Below are lines of data; restate word for word those running from the line containing "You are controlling" to the line containing "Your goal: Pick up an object", inclusive, and no others.

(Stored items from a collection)
========
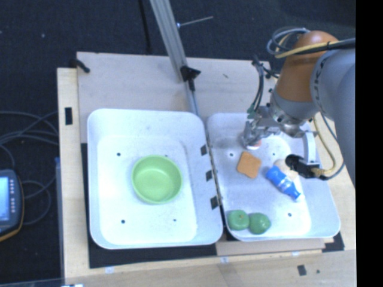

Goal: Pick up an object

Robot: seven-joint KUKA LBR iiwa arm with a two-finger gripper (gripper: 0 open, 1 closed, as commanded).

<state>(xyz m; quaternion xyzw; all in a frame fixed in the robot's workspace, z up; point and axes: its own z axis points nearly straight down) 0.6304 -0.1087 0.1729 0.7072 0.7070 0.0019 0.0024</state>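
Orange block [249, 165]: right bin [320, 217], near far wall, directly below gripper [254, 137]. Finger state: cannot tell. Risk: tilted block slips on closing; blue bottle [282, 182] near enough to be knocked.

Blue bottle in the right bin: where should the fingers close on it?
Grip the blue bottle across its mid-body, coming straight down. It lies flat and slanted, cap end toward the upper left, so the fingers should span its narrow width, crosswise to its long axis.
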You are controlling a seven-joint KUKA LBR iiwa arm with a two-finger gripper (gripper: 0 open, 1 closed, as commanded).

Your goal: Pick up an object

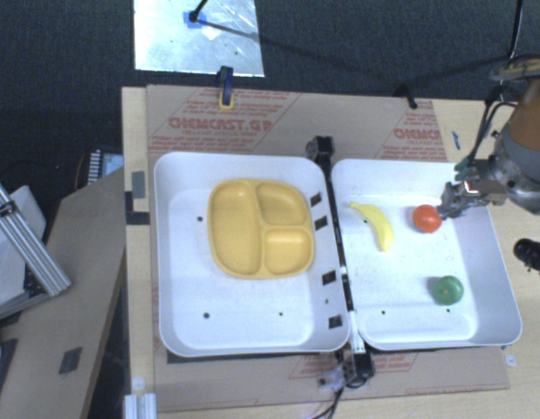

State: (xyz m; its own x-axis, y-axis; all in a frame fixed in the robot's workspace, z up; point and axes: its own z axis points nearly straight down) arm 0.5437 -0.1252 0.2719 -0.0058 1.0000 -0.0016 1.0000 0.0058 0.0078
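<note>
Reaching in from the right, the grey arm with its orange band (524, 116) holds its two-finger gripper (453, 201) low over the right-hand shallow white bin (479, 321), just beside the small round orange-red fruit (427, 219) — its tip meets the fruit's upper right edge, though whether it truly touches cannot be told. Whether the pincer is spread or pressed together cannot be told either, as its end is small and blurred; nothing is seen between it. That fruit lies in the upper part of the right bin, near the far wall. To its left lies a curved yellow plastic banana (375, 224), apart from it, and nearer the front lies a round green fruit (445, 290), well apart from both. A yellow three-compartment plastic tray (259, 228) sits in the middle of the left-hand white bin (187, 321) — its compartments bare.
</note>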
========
[SOLUTION FOR THIS EXERCISE]
You are controlling a seven-joint KUKA LBR iiwa arm with a two-finger gripper (gripper: 0 open, 1 closed, as commanded).

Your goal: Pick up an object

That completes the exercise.